Like everything else about the pandemic, that number is a huge shift from normal affairs and even from past economic calamities, like the 2008 banking collapse. It also probably understates the case, since it doesn’t include companies like Apple, which hasn’t yet withdrawn its projections but did tell investors last month that it wasn’t going to hit the numbers it previously projected; or the New York Times, which told investors that its ad numbers were being hurt but that it thought — for now, at least — the rest of its projections were okay. If companies put the announcement in other sections of their 8Ks or used different language, it wouldn’t be included, either.

The list of companies withdrawing their guidance does include big ones you’ve heard of, including Twitter, The Gap, iHeartMedia, and, not surprisingly, hotel companies like Hilton and Marriott as well as airlines like Delta and American.

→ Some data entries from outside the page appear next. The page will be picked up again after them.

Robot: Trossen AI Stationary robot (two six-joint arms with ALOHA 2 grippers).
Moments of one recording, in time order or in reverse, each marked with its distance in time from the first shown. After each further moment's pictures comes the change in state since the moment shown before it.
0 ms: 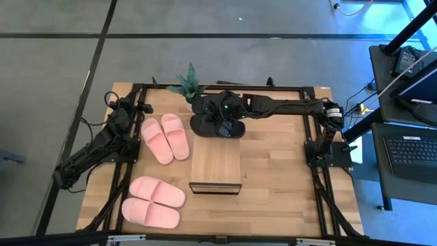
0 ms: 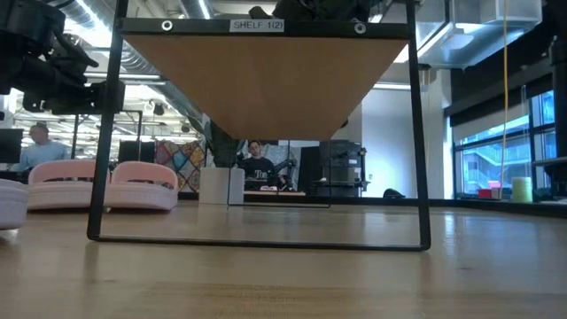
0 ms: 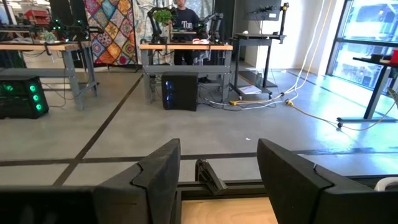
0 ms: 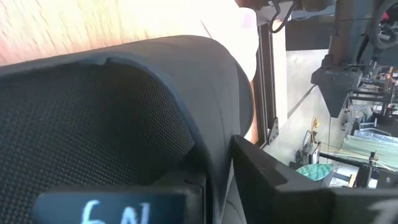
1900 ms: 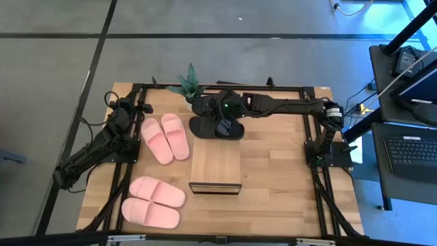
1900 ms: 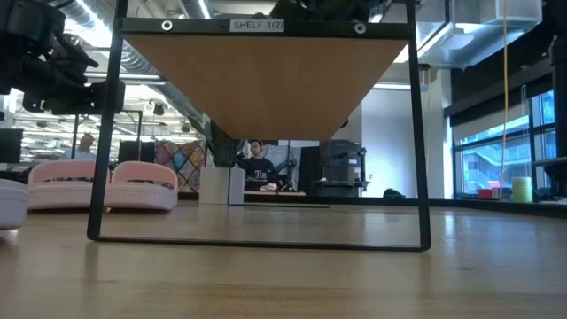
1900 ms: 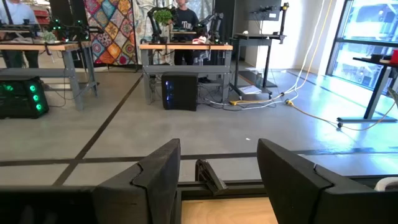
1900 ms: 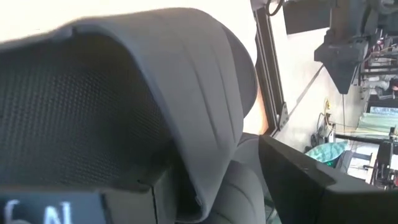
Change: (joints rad) left arm 0.000 0.000 0.000 0.000 0.000 0.000; right arm -0.013 0.000 0.000 -0.004 0.009 0.122
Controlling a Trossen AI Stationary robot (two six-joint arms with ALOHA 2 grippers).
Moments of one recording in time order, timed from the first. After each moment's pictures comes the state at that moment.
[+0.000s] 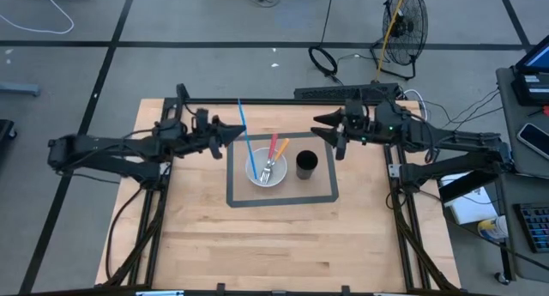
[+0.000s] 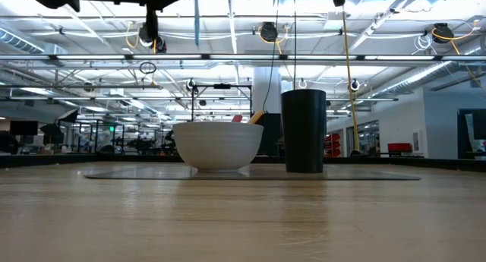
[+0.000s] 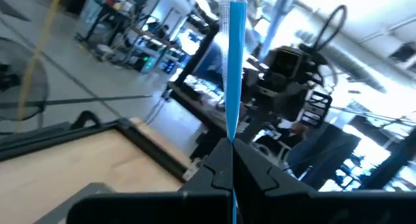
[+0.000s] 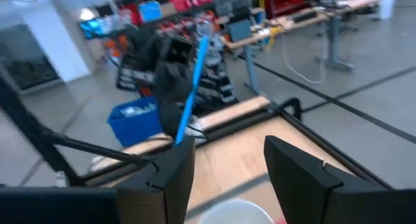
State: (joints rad) left arm 0.14 0.95 0.60 0.51 -0.11 -0.60; right arm -0.12 1.02 1.03 -0.11 0.09 0.30
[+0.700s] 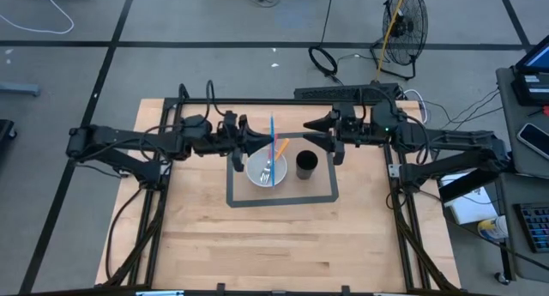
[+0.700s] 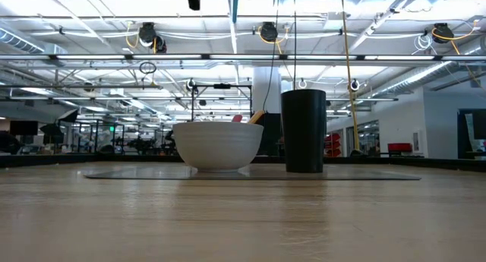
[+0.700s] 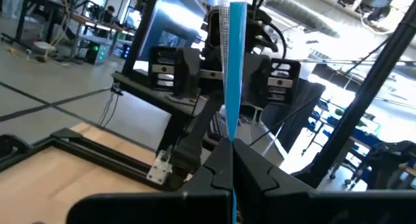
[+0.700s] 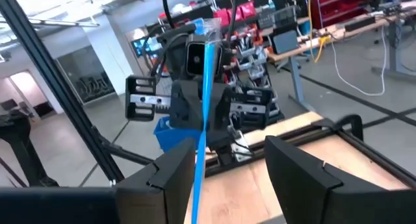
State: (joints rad) left arm 0.05 1.25 0.91 0.49 0.03 -0.43; right arm -0.11 1.08 1.03 0.08 -0.06 0.35
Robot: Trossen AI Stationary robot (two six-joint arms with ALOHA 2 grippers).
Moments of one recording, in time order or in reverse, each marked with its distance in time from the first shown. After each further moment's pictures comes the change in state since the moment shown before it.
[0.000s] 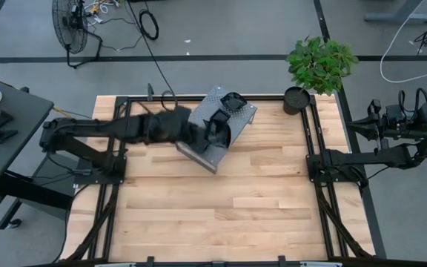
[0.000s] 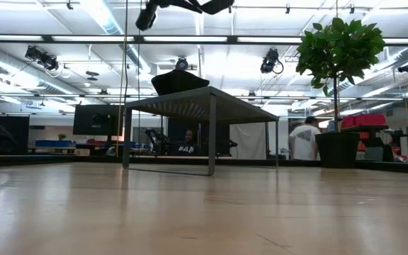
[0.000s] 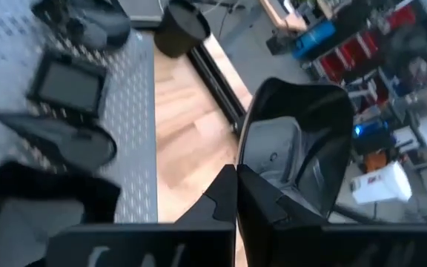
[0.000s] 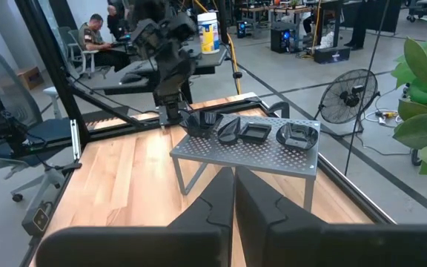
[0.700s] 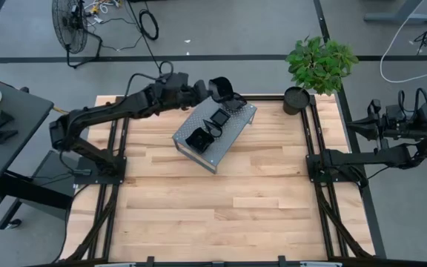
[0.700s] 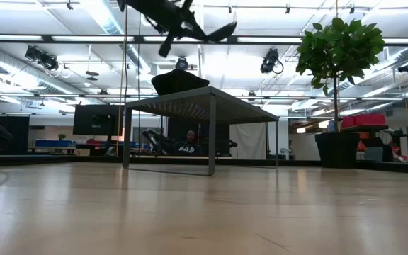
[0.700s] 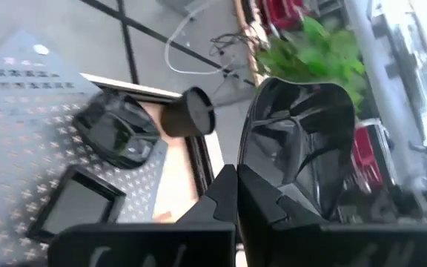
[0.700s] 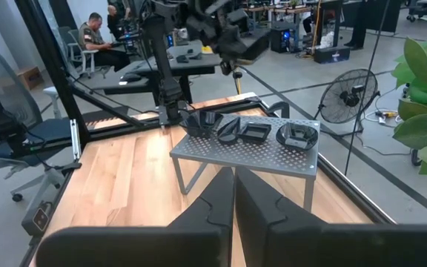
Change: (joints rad) left arm 0.388 0.104 0.019 0.242 0.210 -0.181; right arm 0.000 0.000 0.000 0.000 0.000 0.000
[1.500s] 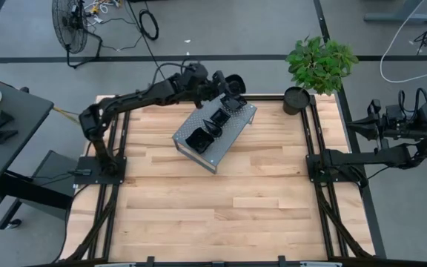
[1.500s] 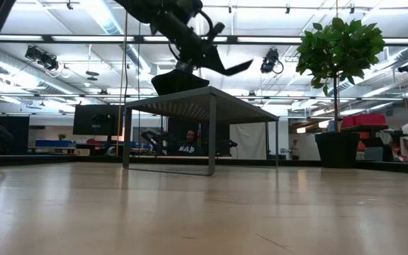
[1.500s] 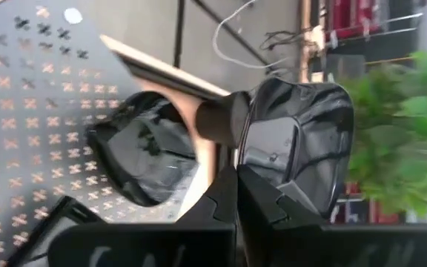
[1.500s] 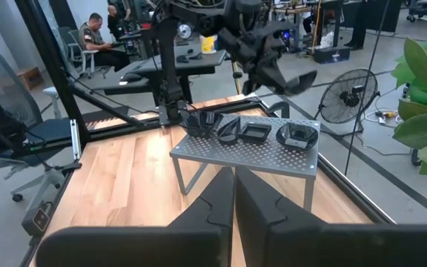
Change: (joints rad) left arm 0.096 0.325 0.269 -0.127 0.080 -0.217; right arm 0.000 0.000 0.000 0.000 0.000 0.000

What all these companies appear to be struggling with is any comprehension of the current state of the world. Join the club!

Here, for instance, is what executives at Viacom/CBS told investors today about the media conglomerate’s future: “Due to the evolving and uncertain nature of this situation, we are not able to estimate the full extent of the negative impact on ViacomCBS’ operating results, cash flows and financial position — including advertising and filmed entertainment revenues — particularly over the near to medium term.”

If you, a normal person, were so inclined, you could use this opportunity to talk about the oddities of companies confidently making projections about their businesses under any circumstances, and then coming up with to-the-penny predictions about their earnings, which they then get rewarded for beating and punished for missing.

But for now, let’s leave it here: We are in uncharted waters, and no one knows where we are going. Including some of the biggest companies and investors in the world. “One thing I know for certain,” Joseph Wolk, the chief financial officer of Johnson & Johnson told the Wall Street Journal, “is we’re going to be 100 percent precisely wrong.”